= Cambridge Energy Research Associates =

American consulting company

Cambridge Energy Research Associates (CERA) is a consulting company in the United States that specializes in advising governments and private companies on energy markets, geopolitics, industry trends, and strategy. CERA has research and consulting staff across the globe and covers the oil, gas, power, and coal markets worldwide.

The company was founded in 1983 by Pulitzer Prize winning author Daniel Yergin, James Rosenfield and Joseph Stanislaw. Comprising experts from many fields within the energy industry, CERA was acquired by IHS Energy in 2004. In 2009 it modified its name to IHS Cambridge Energy Research Associates (IHS CERA) as part of the IHS brand integration in which name changes also took place for other endorsed brands under IHS, including IHS Jane's, IHS Global Insight, IHS EViews, and IHS Herold.

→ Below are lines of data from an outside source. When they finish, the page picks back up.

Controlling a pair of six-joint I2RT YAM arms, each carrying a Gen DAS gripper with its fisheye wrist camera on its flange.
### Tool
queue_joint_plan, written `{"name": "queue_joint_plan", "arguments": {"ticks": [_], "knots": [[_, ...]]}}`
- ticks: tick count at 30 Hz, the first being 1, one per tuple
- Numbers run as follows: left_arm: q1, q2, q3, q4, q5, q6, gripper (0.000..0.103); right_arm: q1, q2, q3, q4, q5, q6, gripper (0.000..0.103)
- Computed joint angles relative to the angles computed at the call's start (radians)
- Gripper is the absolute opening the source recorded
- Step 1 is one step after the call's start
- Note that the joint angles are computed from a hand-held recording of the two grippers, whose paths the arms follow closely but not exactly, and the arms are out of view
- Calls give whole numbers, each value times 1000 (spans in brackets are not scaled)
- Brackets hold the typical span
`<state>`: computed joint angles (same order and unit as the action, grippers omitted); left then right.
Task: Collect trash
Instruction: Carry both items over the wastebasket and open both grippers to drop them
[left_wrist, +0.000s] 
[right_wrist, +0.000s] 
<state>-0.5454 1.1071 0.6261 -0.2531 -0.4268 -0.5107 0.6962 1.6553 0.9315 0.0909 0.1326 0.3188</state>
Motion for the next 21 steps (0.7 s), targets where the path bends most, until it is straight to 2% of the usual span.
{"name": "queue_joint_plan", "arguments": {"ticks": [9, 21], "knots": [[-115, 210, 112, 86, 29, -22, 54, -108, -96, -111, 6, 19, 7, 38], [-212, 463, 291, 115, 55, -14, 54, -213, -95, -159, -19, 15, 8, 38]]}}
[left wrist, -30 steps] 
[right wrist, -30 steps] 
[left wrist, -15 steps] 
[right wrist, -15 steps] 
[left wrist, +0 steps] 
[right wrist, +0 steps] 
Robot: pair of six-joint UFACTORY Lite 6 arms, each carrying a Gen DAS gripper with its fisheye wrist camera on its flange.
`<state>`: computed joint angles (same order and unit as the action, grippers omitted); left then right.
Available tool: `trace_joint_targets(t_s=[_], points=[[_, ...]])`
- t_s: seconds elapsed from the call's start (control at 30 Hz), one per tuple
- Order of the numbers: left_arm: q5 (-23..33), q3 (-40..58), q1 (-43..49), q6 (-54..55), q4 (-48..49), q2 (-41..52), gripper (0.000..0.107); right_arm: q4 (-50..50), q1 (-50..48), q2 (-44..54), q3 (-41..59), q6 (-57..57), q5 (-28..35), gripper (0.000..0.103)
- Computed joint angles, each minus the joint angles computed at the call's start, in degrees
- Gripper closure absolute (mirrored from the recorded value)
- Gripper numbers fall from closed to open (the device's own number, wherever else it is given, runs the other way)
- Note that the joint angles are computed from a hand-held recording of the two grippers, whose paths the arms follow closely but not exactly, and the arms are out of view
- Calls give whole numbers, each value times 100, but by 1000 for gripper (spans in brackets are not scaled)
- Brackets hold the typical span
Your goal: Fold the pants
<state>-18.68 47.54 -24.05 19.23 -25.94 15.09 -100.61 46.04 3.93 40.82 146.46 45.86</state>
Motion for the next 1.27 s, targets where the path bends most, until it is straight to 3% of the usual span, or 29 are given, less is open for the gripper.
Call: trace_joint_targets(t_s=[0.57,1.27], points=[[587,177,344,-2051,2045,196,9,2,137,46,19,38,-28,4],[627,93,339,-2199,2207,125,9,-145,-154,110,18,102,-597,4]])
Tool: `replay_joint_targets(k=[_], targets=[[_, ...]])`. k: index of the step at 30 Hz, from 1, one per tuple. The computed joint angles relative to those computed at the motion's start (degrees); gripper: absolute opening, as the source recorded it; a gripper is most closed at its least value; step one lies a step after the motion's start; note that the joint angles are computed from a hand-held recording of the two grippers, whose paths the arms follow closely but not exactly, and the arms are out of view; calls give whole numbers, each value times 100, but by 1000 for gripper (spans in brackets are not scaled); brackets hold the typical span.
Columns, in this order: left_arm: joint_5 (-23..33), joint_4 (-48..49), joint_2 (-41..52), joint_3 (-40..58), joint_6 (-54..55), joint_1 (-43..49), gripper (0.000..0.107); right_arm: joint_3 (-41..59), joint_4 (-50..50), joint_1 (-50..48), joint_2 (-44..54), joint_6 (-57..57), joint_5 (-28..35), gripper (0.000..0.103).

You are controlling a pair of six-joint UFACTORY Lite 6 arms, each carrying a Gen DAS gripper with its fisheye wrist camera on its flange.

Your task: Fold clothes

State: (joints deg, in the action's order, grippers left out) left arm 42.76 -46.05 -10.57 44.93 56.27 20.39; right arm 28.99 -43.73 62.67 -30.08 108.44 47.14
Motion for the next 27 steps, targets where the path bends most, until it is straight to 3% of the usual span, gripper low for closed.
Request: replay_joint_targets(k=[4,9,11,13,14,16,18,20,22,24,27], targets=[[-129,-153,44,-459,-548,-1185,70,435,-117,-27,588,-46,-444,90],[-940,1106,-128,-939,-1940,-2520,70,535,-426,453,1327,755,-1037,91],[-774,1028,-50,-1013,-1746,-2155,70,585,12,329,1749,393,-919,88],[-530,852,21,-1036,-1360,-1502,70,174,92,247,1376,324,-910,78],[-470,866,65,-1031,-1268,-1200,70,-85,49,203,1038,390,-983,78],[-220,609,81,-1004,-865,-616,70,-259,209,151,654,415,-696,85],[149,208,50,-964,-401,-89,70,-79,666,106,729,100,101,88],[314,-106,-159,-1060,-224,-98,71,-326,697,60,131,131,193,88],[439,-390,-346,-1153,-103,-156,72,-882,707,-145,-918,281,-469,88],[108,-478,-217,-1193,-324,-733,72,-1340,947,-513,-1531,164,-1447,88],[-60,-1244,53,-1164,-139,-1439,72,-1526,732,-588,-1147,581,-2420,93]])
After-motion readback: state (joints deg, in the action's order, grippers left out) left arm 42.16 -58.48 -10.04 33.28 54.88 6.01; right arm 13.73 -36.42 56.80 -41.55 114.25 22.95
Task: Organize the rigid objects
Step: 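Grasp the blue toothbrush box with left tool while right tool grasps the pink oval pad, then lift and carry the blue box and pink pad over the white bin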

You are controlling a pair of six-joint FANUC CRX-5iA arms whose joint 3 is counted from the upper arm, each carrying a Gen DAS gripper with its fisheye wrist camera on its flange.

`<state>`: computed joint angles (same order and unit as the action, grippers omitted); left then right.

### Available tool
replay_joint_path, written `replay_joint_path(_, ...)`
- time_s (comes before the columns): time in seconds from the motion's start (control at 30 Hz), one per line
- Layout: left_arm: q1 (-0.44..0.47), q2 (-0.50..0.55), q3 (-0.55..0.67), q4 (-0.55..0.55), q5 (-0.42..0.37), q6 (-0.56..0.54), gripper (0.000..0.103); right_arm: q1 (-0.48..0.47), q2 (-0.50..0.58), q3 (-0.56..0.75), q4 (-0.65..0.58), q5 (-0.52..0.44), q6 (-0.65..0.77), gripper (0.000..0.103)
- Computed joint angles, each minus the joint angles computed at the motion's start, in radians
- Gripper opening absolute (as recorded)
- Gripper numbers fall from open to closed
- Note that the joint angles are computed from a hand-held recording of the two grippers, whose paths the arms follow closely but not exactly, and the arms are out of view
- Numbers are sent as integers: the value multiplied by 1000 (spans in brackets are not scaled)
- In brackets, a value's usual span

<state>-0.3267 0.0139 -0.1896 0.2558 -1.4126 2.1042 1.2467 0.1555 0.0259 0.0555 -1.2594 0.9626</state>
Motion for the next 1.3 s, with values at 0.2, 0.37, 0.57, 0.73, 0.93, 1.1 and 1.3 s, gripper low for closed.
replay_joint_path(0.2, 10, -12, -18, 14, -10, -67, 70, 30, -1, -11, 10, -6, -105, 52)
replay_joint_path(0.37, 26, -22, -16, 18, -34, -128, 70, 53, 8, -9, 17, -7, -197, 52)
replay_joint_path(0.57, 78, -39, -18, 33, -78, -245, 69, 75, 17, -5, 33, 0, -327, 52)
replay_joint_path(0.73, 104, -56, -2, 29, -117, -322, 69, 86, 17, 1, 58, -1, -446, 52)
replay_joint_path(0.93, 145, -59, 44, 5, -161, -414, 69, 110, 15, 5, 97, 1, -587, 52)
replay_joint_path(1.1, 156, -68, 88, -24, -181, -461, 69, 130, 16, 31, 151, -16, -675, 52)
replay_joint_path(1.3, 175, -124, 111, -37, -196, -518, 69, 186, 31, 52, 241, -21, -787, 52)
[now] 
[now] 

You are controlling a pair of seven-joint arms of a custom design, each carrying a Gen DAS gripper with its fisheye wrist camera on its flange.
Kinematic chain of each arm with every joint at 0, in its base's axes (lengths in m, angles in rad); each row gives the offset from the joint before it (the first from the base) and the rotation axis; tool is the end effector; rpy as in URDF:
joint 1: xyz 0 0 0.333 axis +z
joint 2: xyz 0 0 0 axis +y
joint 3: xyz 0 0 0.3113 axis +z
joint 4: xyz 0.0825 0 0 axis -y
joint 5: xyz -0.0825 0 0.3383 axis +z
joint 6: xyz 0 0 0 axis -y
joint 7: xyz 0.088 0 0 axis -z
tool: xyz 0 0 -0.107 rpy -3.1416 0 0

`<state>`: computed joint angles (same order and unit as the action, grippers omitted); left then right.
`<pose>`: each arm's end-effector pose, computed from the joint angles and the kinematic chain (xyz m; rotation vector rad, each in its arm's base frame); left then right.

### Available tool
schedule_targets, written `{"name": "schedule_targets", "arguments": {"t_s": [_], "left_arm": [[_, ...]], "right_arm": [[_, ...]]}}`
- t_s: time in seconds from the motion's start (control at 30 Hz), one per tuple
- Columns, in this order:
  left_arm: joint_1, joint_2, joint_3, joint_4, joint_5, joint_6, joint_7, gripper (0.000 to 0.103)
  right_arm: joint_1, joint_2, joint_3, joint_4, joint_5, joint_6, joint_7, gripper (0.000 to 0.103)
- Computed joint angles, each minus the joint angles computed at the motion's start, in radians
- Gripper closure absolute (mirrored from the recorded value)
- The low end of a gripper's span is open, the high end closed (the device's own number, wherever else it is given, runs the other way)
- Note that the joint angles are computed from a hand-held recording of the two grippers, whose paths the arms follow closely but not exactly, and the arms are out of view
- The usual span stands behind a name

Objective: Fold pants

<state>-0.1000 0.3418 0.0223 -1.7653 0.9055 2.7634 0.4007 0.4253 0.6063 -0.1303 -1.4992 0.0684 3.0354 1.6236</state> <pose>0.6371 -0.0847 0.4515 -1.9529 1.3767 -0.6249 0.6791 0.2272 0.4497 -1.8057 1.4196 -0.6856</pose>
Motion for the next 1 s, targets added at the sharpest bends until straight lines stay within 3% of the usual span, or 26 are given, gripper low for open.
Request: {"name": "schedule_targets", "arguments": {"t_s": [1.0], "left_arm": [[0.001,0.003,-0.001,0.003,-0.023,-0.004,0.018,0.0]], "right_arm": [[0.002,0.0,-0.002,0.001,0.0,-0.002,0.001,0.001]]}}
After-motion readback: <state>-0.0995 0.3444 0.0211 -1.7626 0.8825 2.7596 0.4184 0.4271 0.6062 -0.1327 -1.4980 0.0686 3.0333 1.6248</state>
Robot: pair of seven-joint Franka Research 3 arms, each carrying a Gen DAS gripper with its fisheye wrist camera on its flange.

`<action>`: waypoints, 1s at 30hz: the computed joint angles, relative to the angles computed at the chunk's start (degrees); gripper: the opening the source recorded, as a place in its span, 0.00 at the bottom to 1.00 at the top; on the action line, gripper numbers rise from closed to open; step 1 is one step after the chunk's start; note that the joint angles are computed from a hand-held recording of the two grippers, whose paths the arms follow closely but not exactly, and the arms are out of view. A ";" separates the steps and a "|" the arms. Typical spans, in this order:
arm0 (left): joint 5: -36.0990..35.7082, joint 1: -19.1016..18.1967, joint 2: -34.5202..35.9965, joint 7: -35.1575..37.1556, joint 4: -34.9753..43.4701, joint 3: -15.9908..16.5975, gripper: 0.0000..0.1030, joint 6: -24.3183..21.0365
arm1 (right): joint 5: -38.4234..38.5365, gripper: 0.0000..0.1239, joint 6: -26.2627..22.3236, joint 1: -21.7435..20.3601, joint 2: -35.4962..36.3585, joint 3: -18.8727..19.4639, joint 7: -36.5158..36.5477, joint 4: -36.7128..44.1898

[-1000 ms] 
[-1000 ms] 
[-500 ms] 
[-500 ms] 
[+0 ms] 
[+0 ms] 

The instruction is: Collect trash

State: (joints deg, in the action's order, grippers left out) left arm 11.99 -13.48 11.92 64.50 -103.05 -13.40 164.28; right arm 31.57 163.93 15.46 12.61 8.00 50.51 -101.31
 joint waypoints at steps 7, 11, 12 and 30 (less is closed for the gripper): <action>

S&P Global acquired IHS, and CERA is now part of S&P Global Energy.

==CERAWeek==
Some of the company's largest clients include international energy companies, energy consumers, governments, utilities, technology companies, and financial institutions. Many of them attend "CERAWeek", the company's annual conference held at the Hilton Americas Hotel in Houston, Texas. Daily programs usually revolve around the topics of oil, natural gas, electric power, renewables, and technology.

Past keynote speeches have been given by the energy secretaries and ministers of Saudi Arabia, Iraq, Mexico, Norway, and the United States. Other notable speakers have included former United States Secretary of the Treasury Robert Rubin, United States Secretary of Energy Samuel Bodman, former Colorado Senator Gary Hart; former United States Secretary of Commerce Donald L. Evans; former Federal Reserve Chairman Alan Greenspan, Microsoft CEO Steve Ballmer, and former Secretary General of OPEC Rilwanu Lukman.

CERA also manages the Upstream Capital Costs Index.

==Peak oil==
As the controversy over peak oil intensified in 2006, CERA found itself on the optimistic side of predictions, forecasting that a peak would not occur before 2030, and this would not be a "peak" but rather an "undulating plateau". This opinion has been met with criticism by those who believe a peak has already occurred or is imminent. ASPO-USA described CERA's position as having a credibility problem. Chris Skrebowski considered the CERA report to be a polemic that confused stocks and flows.

In June 2008, Daniel Yergin said that markets have helped fuel a "shortage psychology" that the world is "running out of oil". He also described $120–$150 per barrel as the "break point" for oil, the point where demand erosion would affect the price rise.

CERA researchers have predicted in September 2009 that peak demand has come and gone in the OECD world, likely sometime in 2005. This is not, however, in agreement with peak oil, which is more on the extraction and production side. CERA continues to believe that there is plenty of oil under ground. In predicting peak demand in developed countries, CERA states that long-term demand is softening as a result of demographic and socioeconomic changes in developed countries (such as the aging of OECD populations), improved transportation efficiency, and encroachment by substitutes such as biofuels and natural gas.